**Work order**. Each record below should be given again exactly as it reads.

**Data**.
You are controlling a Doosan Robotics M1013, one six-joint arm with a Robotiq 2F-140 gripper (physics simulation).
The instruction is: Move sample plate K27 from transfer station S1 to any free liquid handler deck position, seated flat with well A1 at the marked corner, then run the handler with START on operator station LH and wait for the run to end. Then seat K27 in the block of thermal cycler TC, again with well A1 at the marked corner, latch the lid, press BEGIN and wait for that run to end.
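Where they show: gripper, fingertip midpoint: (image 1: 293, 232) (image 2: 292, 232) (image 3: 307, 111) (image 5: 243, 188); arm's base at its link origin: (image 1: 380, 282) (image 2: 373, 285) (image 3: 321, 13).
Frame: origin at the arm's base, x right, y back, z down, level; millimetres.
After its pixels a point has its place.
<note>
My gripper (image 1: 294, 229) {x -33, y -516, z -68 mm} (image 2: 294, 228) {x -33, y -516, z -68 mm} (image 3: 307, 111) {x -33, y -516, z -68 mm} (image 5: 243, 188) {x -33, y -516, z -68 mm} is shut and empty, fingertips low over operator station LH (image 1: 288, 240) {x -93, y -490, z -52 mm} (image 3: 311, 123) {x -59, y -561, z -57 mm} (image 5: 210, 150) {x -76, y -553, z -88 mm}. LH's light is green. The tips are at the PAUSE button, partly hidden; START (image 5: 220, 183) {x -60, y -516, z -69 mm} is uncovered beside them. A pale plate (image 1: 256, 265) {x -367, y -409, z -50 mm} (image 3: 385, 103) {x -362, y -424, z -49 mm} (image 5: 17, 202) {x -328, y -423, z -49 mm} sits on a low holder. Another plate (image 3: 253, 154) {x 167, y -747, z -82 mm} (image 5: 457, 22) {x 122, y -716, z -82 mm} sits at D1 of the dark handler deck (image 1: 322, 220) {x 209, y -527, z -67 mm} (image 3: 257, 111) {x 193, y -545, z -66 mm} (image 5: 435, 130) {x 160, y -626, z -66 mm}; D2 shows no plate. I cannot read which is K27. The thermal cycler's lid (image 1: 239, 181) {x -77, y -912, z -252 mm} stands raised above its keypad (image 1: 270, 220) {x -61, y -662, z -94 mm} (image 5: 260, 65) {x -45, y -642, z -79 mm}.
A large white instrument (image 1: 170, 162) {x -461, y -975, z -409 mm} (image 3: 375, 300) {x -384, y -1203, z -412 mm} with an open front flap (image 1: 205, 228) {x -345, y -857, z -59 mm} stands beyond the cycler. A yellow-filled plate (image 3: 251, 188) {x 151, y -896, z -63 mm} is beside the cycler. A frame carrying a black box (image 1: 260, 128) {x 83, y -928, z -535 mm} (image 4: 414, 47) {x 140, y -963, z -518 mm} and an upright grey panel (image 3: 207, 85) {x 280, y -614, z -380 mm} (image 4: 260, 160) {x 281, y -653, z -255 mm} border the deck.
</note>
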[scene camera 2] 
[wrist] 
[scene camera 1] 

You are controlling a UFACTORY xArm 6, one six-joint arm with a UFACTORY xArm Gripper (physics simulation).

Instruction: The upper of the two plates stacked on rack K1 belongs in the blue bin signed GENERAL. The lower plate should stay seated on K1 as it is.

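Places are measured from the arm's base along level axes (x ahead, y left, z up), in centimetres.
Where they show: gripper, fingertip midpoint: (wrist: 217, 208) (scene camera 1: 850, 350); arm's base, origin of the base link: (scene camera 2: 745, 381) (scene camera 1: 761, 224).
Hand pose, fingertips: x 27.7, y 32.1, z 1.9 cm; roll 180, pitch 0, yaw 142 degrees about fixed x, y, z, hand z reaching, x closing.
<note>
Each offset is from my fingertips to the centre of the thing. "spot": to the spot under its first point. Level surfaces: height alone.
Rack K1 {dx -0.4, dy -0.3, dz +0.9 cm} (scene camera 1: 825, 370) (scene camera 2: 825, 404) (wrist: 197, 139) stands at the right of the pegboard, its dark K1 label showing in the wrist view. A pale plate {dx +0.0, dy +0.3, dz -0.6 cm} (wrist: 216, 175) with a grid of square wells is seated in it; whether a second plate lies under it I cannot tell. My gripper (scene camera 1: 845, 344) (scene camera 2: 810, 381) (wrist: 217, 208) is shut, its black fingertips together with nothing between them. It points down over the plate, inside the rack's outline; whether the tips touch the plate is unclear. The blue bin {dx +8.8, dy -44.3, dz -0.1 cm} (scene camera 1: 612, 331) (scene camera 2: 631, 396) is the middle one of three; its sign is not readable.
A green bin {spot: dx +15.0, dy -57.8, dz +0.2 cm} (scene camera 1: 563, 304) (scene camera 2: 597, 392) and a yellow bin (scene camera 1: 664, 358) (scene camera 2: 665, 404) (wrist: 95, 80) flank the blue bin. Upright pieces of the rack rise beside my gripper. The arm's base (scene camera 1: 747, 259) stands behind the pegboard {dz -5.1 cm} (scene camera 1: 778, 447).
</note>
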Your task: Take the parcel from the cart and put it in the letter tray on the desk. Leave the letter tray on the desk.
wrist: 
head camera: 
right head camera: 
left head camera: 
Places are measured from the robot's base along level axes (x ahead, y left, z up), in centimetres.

**Result**.
You are controlling a Doosan Robotics M1013, one six-joint arm with a Robotiq 2F-140 gripper (physics simulation).
The instruction is: Move sample plate K27 from transfer station S1 to any free liquid handler deck position, seated flat with well A1 at the marked corner, then run the handler with START on operator station LH and wait for the run to end. Then seat K27 in the block of thermal cycler TC, again with well A1 at the marked corner, latch the lid, press BEGIN and wait for that run to end.
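Where they show: gripper, fingertip midpoint: (image 1: 293, 232) (image 2: 292, 232) (image 3: 307, 111) (image 5: 243, 188); arm's base at its link origin: (image 1: 380, 282) (image 2: 373, 285) (image 3: 321, 13).
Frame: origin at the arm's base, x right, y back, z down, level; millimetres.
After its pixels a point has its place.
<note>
My gripper (image 1: 294, 229) {x -33, y -516, z -68 mm} (image 2: 294, 228) {x -33, y -516, z -68 mm} (image 3: 307, 111) {x -33, y -516, z -68 mm} (image 5: 243, 188) {x -33, y -516, z -68 mm} is shut and empty, fingertips low over operator station LH (image 1: 288, 240) {x -93, y -490, z -52 mm} (image 3: 311, 123) {x -59, y -561, z -57 mm} (image 5: 210, 150) {x -76, y -553, z -88 mm}. LH's light is green. The tips are at the PAUSE button, partly hidden; START (image 5: 220, 183) {x -60, y -516, z -69 mm} is uncovered beside them. A pale plate (image 1: 256, 265) {x -367, y -409, z -50 mm} (image 3: 385, 103) {x -362, y -424, z -49 mm} (image 5: 17, 202) {x -328, y -423, z -49 mm} sits on a low holder. Another plate (image 3: 253, 154) {x 167, y -747, z -82 mm} (image 5: 457, 22) {x 122, y -716, z -82 mm} sits at D1 of the dark handler deck (image 1: 322, 220) {x 209, y -527, z -67 mm} (image 3: 257, 111) {x 193, y -545, z -66 mm} (image 5: 435, 130) {x 160, y -626, z -66 mm}; D2 shows no plate. I cannot read which is K27. The thermal cycler's lid (image 1: 239, 181) {x -77, y -912, z -252 mm} stands raised above its keypad (image 1: 270, 220) {x -61, y -662, z -94 mm} (image 5: 260, 65) {x -45, y -642, z -79 mm}.
A large white instrument (image 1: 170, 162) {x -461, y -975, z -409 mm} (image 3: 375, 300) {x -384, y -1203, z -412 mm} with an open front flap (image 1: 205, 228) {x -345, y -857, z -59 mm} stands beyond the cycler. A yellow-filled plate (image 3: 251, 188) {x 151, y -896, z -63 mm} is beside the cycler. A frame carrying a black box (image 1: 260, 128) {x 83, y -928, z -535 mm} (image 4: 414, 47) {x 140, y -963, z -518 mm} and an upright grey panel (image 3: 207, 85) {x 280, y -614, z -380 mm} (image 4: 260, 160) {x 281, y -653, z -255 mm} border the deck.
</note>
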[scene camera 2] 
[wrist] 
[scene camera 1] 

You are controlling a UFACTORY xArm 6, one six-joint arm with a UFACTORY xArm Gripper (physics simulation).

Instruction: The upper of the two plates stacked on rack K1 belongs in the blue bin signed GENERAL. The lower plate should stay seated on K1 as it is.

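Places are measured from the arm's base along level axes (x ahead, y left, z up), in centimetres.
Where they show: gripper, fingertip midpoint: (wrist: 217, 208) (scene camera 1: 850, 350); arm's base, origin of the base link: (scene camera 2: 745, 381) (scene camera 1: 761, 224).
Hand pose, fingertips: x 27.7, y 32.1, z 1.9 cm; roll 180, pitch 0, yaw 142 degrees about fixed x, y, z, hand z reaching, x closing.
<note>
Each offset is from my fingertips to the centre of the thing. "spot": to the spot under its first point. Level surfaces: height alone.
Rack K1 {dx -0.4, dy -0.3, dz +0.9 cm} (scene camera 1: 825, 370) (scene camera 2: 825, 404) (wrist: 197, 139) stands at the right of the pegboard, its dark K1 label showing in the wrist view. A pale plate {dx +0.0, dy +0.3, dz -0.6 cm} (wrist: 216, 175) with a grid of square wells is seated in it; whether a second plate lies under it I cannot tell. My gripper (scene camera 1: 845, 344) (scene camera 2: 810, 381) (wrist: 217, 208) is shut, its black fingertips together with nothing between them. It points down over the plate, inside the rack's outline; whether the tips touch the plate is unclear. The blue bin {dx +8.8, dy -44.3, dz -0.1 cm} (scene camera 1: 612, 331) (scene camera 2: 631, 396) is the middle one of three; its sign is not readable.
A green bin {spot: dx +15.0, dy -57.8, dz +0.2 cm} (scene camera 1: 563, 304) (scene camera 2: 597, 392) and a yellow bin (scene camera 1: 664, 358) (scene camera 2: 665, 404) (wrist: 95, 80) flank the blue bin. Upright pieces of the rack rise beside my gripper. The arm's base (scene camera 1: 747, 259) stands behind the pegboard {dz -5.1 cm} (scene camera 1: 778, 447).
</note>
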Your task: Take the parcel from the cart and put it in the letter tray on the desk. Leave the letter tray on the desk.
wrist: 
head camera: 
right head camera: 
left head camera: 
Places are measured from the robot's base along level axes (x ahead, y left, z up), in centimetres.

The required response has been given in full.